Turn on extended thinking for Anthropic and OpenAI with one switch, control depth and whether the trace is returned, and read the reasoning tokens back from every run.

Reasoning and thinking

Modern Anthropic and OpenAI models can spend extra tokens "thinking" before they answer. dendrux exposes this as a small, uniform set of controls that work the same way across both vendors, and it threads the resulting reasoning — token counts and, where the vendor returns it, the summary text — through the same run-result, persistence, streaming, and dashboard rails as everything else.

It is off by default. Every existing app keeps its exact behavior until you opt in. Everything below is read from the dendrux==0.2.0a4 source.

The controls

The reasoning knobs are constructor arguments on the provider, and every one of them can also be overridden per call via agent.run(...) / agent.stream(...) kwargs.
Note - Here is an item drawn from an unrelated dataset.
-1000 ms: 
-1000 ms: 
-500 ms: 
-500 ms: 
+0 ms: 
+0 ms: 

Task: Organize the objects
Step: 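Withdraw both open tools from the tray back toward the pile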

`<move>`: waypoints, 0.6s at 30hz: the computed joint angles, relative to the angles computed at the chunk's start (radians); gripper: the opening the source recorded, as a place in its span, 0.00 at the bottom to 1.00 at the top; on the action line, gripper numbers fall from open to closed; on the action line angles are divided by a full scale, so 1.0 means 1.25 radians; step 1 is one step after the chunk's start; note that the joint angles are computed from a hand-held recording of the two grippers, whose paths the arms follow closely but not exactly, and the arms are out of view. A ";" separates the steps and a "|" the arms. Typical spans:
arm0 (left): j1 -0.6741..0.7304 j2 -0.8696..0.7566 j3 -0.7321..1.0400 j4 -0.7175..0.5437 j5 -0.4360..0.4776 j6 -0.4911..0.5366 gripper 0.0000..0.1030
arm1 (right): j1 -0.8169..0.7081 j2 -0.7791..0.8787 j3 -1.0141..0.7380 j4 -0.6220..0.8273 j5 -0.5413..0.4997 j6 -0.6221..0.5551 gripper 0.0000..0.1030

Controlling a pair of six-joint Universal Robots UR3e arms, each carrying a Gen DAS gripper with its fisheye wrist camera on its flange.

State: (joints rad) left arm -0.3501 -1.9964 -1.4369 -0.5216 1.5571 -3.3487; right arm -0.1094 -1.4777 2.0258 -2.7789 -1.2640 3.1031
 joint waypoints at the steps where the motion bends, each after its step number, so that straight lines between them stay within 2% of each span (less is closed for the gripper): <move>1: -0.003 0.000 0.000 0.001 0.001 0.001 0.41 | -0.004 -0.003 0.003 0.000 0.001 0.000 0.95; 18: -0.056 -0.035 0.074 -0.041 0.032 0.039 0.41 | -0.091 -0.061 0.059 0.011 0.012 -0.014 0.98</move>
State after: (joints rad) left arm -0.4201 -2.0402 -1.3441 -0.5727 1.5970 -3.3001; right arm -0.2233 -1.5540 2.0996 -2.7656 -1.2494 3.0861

Control	Type	Default	Meaning
`thinking`	`bool`	`False`	Master switch. Off → no reasoning request is sent at all.
`effort`	`str \| None`	`None`	Depth: `low` \| `medium` \| `high` \| `xhigh` (`"extra"` is an alias for `xhigh`).
`show_thinking`	`bool`	`True`	When thinking is on: `True` returns the summarized trace; `False` omits it (faster first token).
`thinking_budget`	`int \| None`	`None`	Anthropic only. Forces legacy manual thinking with a fixed token budget. `None` → adaptive thinking.

from dendrux import Agent
from dendrux.llm.anthropic import AnthropicProvider
 
agent = Agent(
    prompt="…",
    provider=AnthropicProvider(model="claude-opus-4-8", thinking=True, effort="high"),
)
 
# Per-call override — turn thinking up for one hard question, off for the rest.
await agent.run("Prove this edge case is unreachable.", effort="max")

effort is the cross-vendor vocabulary. max is Anthropic-only; OpenAI additionally accepts none / minimal. Each provider normalizes the value to its own API field, so you write one word and it lands correctly on either vendor.

What each provider does

The switch is uniform; what the vendor returns is not. The key split is token counts everywhere, summary text only where the API offers it.

Provider	Mode	Reasoning text?	Notes
`AnthropicProvider`	Adaptive by default; `thinking_budget` switches to legacy manual	Yes — summarized (`show_thinking=True`)	`temperature` is dropped while thinking is on (incompatible).
`OpenAIResponsesProvider`	Reasoning via the Responses API	Yes — summary (`show_thinking=True`)	The provider to use when you want gpt-5 / o-series thinking as text.
`OpenAIProvider` (Chat Completions)	`effort` → `reasoning_effort`	No	Chat Completions returns reasoning token counts only, never the trace.

Adaptive thinking is the only mode current Anthropic models (4.6–4.8 / Fable / Mythos) support; thinking_budget exists for older models and fixed-cost workloads. See Models and providers for picking between the two OpenAI providers.

Reading reasoning back

Reasoning rides the existing token-and-evidence rails, so it shows up everywhere usage already does.

On the run result. RunResult.usage.reasoning_tokens is the run total (None if the provider did not report it):

result = await agent.run("…")
print(result.usage.reasoning_tokens)   # e.g. 72

While streaming. When the vendor returns a trace, agent.stream(...) emits REASONING_DELTA events alongside the usual text deltas; the chunk text is on event.text.

from dendrux.types import RunEventType
 
async for event in agent.stream("…"):
    if event.type == RunEventType.REASONING_DELTA:
        print(event.text, end="")

From the store, after the fact. Per-call reasoning is on LLMCall and the run total is on RunDetail:

Field	Where	Meaning
`LLMCall.reasoning_tokens`	per LLM call	reasoning tokens for that call
`LLMCall.reasoning`	per LLM call	summary text for that call, if returned
`RunDetail.total_reasoning_tokens`	per run	summed across the run

These are backed by three nullable columns added without breaking the schema — llm_interactions.reasoning_tokens, token_usage.reasoning_tokens, and agent_runs.total_reasoning_tokens (see State persistence). The dashboard surfaces the same numbers: a run-header total, a per-call stat, and the summary text in the payload inspector.

Reasoning tokens and your budget

Reasoning tokens are billed inside output_tokens — the provider already counts them there. dendrux reports reasoning_tokens as an informational breakdown and never adds it on top of the output total, so a budget is not double-charged. Turning thinking on will raise output-token spend (that is the point); the budget sees that spend through the normal output count, with the reasoning portion broken out so you can see how much of it was thinking.

Backward compatibility

thinking defaults to False, the new persistence columns are nullable, and the cross-vendor effort values are opt-in — so an app that never sets these controls sends the exact same requests and stores the exact same rows it did before reasoning existed. A reasoning kwarg meant for one provider (e.g. thinking on the Chat Completions provider, which has no trace to return) is accepted and ignored rather than forwarded into a request that would break.